LNG is almost out of the summer from hell, but Fall and Winter exports still face uncertainty. Downside risks include European gas storage levels well above 5-year storage levels and the ever-present risks of COVID resurgences throughout key export markets in Europe and Northeast Asia. On the other hand, some factors could support exports. Rising gas storage levels in the United States (particularly along the Gulf Coast) could continue to weigh on Henry Hub prices and support netbacks for LNG exporters. Furthermore, if Europe and Asia can continue to tame the virus then LNG/natural gas consumption could actually witness year-over-year increases. On balance, netbacks appear to be strengthening for LNG exporters in the Fall/Winter months, but COVID ensures that risks are tilted to the downside.

There’s increasing skepticism that any U.S. (or even perhaps North American) projects will take FID in the 2020s. Golden Pass’s announcement that it would raise capacity from 15.6 MTPA to 18.1 MTPA has only added to the difficulties confronting U.S. and even North American LNG projects. We do not expect any U.S. projects to take FID this year (and perhaps in 2021 or longer). Sempra’s Costa Azul project (on Mexico’s west coast) is facing permitting difficulties with the Mexican government. It’s noteworthy that Sempra has said it will take FID only after receiving approval from the Mexican government, suggesting that it regards regulatory hurdles as a significant barrier.

While there has been essentially no forward momentum on most LNG projects, some have fallen by the wayside. Magnolia LNG was sold for $2.25 million USD – a pittance, suggesting that the buyers valued it only for its real estate. But the news hasn’t been all negative. Warren Buffet’s Berkshire Hathaway Energy bought Dominion Energy’s natural gas transmission and storage business, along with a 25% stake in Cove Point LNG.

Berkshire Hathaway’s foray into LNG could augur something we’re beginning to see in the Permian: the consolidation of the sector into larger, more liquid giants. A complicating factor in the LNG space, however, is that some of the largest players have highly international and diversified plays, limiting their investment into any one region. Qatar Petroleum, in particular, is unlikely to expand beyond its investment in Golden Pass. The possible entry of private equity into the LNG space is a trend worth watching carefully.

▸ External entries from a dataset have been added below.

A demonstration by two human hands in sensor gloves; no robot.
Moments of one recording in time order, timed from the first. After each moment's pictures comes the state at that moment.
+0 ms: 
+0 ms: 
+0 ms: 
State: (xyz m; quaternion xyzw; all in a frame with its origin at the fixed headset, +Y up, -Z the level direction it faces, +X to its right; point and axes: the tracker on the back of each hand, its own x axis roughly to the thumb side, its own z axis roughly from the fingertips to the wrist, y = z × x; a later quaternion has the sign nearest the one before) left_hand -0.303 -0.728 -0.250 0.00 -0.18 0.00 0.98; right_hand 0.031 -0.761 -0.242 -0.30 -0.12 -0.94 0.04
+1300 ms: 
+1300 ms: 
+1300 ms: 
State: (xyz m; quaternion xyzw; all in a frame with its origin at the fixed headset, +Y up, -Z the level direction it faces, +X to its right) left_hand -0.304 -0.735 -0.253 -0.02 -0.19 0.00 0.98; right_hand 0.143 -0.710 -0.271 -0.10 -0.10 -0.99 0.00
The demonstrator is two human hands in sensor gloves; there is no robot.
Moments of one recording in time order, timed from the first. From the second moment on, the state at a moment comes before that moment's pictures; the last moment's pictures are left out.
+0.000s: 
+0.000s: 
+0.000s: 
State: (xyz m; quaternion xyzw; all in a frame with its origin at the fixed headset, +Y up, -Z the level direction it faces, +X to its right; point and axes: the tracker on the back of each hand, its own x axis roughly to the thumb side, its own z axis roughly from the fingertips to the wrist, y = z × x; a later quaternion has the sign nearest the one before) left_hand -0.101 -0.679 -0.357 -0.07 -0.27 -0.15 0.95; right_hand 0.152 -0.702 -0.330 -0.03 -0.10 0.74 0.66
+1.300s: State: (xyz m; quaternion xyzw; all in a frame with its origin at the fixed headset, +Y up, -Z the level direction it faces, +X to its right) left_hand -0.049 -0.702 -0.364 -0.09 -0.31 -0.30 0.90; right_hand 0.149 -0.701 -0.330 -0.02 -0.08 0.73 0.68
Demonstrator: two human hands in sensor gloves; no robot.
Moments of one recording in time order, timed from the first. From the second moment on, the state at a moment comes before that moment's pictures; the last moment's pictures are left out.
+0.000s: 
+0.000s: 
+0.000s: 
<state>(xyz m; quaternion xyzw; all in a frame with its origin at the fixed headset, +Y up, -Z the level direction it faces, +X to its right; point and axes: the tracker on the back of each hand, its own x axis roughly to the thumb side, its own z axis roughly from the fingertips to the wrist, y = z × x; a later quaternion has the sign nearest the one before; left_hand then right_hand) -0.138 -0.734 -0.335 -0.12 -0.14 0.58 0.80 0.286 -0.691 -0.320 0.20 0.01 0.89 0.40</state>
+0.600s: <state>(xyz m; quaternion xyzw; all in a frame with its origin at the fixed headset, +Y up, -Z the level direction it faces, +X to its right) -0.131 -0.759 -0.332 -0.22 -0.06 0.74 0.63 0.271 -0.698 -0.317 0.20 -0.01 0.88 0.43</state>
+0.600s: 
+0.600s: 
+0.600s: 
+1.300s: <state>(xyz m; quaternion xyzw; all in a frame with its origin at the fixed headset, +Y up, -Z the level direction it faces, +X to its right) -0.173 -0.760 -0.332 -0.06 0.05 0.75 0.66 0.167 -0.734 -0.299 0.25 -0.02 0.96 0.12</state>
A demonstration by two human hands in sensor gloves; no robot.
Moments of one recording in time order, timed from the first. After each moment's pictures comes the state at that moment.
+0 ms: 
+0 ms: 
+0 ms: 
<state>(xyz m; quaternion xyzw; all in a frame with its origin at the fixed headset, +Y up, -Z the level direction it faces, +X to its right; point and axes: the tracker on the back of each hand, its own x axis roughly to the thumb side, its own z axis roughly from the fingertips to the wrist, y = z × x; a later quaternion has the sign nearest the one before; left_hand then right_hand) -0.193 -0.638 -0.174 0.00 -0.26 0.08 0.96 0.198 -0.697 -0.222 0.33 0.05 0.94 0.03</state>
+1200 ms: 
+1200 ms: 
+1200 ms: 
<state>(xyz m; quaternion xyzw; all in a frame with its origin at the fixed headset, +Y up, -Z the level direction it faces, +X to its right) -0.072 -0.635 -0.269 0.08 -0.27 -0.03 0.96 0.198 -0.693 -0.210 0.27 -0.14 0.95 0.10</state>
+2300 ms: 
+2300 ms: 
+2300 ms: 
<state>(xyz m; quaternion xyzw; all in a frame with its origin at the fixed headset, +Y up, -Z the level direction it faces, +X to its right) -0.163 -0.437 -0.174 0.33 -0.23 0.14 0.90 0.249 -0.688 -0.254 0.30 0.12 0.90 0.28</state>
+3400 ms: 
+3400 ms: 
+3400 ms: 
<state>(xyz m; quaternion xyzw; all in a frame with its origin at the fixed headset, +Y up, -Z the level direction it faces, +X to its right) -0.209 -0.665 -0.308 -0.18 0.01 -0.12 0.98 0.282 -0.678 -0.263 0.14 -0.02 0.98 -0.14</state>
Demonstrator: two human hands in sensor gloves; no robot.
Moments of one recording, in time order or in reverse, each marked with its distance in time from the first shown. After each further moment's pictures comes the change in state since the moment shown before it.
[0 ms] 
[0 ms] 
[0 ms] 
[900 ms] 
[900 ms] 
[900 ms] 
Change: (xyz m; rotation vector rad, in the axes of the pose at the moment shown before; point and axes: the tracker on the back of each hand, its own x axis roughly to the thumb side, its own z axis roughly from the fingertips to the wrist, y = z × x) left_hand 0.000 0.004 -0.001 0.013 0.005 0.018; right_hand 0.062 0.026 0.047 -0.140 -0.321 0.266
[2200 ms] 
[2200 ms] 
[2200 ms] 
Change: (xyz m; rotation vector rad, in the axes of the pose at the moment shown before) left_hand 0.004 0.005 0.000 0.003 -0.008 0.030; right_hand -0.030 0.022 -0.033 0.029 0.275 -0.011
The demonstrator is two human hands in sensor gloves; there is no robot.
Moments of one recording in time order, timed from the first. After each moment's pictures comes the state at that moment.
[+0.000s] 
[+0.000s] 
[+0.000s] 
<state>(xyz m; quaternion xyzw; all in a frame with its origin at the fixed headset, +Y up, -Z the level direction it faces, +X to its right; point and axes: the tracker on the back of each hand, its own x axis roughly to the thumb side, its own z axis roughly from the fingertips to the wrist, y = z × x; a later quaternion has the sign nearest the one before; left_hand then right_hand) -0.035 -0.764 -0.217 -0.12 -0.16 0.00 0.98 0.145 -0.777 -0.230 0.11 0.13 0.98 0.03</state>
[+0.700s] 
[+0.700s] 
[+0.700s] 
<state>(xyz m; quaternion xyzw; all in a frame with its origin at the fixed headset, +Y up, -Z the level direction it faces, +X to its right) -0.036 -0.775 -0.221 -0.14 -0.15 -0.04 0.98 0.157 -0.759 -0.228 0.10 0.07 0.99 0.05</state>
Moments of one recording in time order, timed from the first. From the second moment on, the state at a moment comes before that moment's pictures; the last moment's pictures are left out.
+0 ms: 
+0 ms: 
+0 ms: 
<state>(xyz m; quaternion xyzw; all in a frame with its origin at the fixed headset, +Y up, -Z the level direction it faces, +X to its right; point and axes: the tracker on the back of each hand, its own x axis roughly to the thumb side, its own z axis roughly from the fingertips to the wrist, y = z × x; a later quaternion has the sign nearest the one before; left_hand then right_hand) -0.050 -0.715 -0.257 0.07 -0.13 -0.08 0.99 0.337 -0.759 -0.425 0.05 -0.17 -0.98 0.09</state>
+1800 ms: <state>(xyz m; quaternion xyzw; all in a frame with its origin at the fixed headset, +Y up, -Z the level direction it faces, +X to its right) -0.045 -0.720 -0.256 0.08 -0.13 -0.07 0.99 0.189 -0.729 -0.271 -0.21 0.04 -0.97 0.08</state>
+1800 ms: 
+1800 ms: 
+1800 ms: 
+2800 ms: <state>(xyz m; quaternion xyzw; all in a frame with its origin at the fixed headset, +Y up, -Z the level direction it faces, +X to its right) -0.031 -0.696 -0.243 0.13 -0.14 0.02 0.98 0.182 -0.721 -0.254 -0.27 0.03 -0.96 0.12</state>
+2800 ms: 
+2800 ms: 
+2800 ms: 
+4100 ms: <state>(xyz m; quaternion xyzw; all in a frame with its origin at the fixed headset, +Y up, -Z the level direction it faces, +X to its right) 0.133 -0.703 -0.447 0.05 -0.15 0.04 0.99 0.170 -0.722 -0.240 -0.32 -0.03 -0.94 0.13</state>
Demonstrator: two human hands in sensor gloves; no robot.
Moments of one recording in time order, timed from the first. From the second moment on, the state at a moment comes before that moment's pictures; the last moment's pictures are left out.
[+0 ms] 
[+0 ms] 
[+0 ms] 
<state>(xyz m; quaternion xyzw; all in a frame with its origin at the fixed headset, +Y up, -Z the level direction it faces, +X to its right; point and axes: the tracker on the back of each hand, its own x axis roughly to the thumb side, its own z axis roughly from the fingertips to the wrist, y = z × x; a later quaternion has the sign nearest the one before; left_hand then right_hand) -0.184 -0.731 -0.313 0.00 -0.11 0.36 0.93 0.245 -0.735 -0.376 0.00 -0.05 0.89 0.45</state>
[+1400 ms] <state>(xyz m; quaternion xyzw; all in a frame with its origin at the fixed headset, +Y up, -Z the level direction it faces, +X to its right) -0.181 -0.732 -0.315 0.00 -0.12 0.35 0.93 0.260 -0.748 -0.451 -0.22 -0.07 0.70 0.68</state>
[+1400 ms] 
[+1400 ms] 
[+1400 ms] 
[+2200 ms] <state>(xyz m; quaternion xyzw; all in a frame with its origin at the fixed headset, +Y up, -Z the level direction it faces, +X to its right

What’s going to happen with the U.S. – China trade deal and will LNG be a part of it? The U.S. and China inked a Phase I trade deal where China promised to buy $200 billion worth of U.S. goods and services over two years. The Chinese side appears highly unlikely to fulfill this commitment amid the pandemic and growing bilateral political and military tensions. It’s possible (but perhaps not likely) that Chinese buyers will buy spot LNG cargoes from U.S. exporters in order to maintain the deal. A few factors limit this probability, however. First, U.S. – China political tensions are more likely to rise than abate. Second, Chinese LNG markets are already highly saturated. Third, China has delayed at least five new LNG regasification terminals in China and two terminal expansion projects to 2021. Fourth, the PRC is embarking on gas-to-coal (not a typo) fuel switching. Finally, if China wanted to buy U.S. LNG, why didn’t it ink short-term contracts at (what appears to be) the bottom of the market, when offtakers were cancelling cargoes right and left in the early summer? Some in the market think that Chinese offtakers could support U.S. LNG exporters later this year. We are skeptical.

As we said even before the pandemic, this summer was always going to be brutal for U.S. LNG exporters. Fall and Winter offer some hope for LNG exports, but substantial risks remain. Domestic and international COVID developments will continue to drive energy and LNG outcomes.